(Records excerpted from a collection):
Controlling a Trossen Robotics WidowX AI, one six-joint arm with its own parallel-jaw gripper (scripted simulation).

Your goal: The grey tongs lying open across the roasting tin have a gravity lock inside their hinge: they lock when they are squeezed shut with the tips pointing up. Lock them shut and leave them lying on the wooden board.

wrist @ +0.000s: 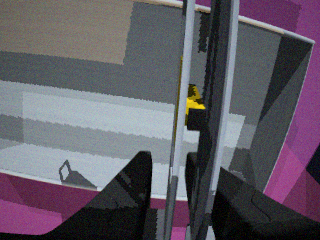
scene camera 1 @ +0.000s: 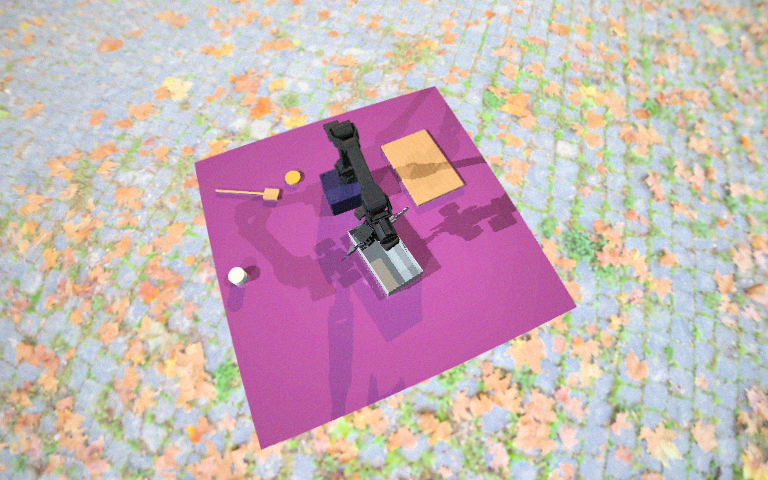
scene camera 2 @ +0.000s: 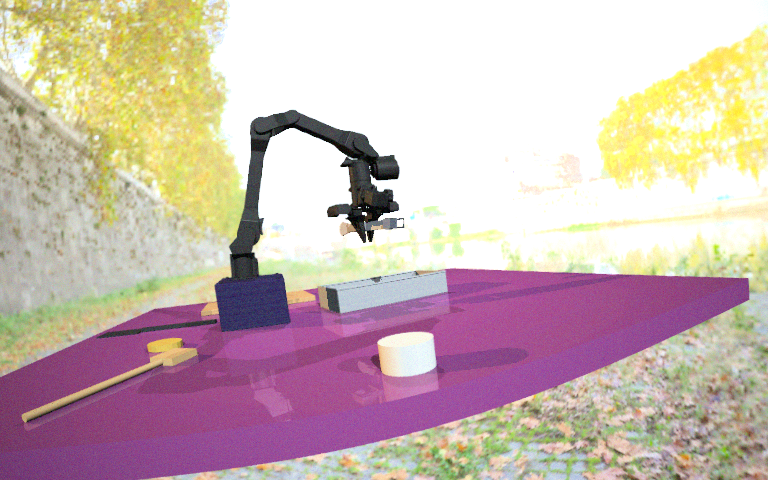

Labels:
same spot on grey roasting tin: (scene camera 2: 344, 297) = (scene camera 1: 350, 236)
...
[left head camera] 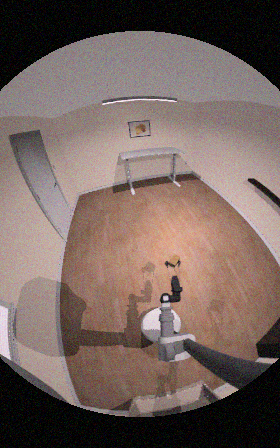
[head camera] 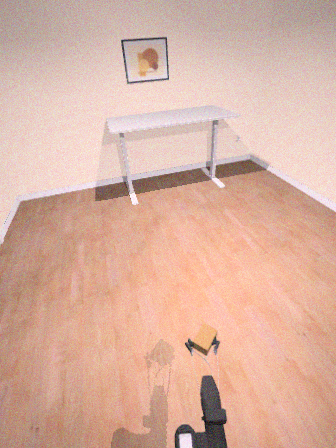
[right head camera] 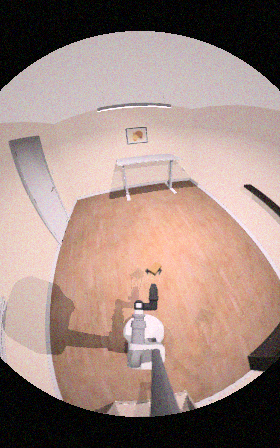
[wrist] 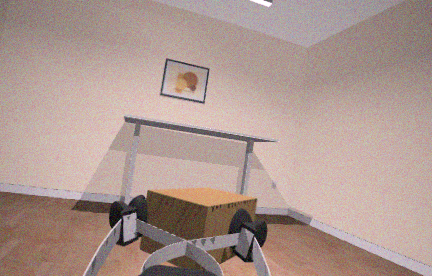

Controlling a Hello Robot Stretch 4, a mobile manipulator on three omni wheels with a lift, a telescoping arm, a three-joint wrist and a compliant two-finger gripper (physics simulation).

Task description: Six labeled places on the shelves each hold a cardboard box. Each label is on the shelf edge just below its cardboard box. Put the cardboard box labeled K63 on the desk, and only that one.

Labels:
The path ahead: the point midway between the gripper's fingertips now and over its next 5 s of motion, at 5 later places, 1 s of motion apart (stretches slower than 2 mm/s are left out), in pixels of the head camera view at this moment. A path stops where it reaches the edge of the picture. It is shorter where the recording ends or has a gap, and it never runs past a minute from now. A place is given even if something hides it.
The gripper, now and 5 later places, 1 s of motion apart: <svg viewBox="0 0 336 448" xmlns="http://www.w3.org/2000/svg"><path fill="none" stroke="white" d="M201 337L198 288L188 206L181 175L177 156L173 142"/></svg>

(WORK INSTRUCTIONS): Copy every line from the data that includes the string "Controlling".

(RESULT):
Controlling a Trossen Robotics WidowX AI, one six-joint arm with its own parallel-jaw gripper (scripted simulation).
Controlling a Hello Robot Stretch 4, a mobile manipulator on three omni wheels with a lift, a telescoping arm, a three-joint wrist and a compliant two-finger gripper (physics simulation).

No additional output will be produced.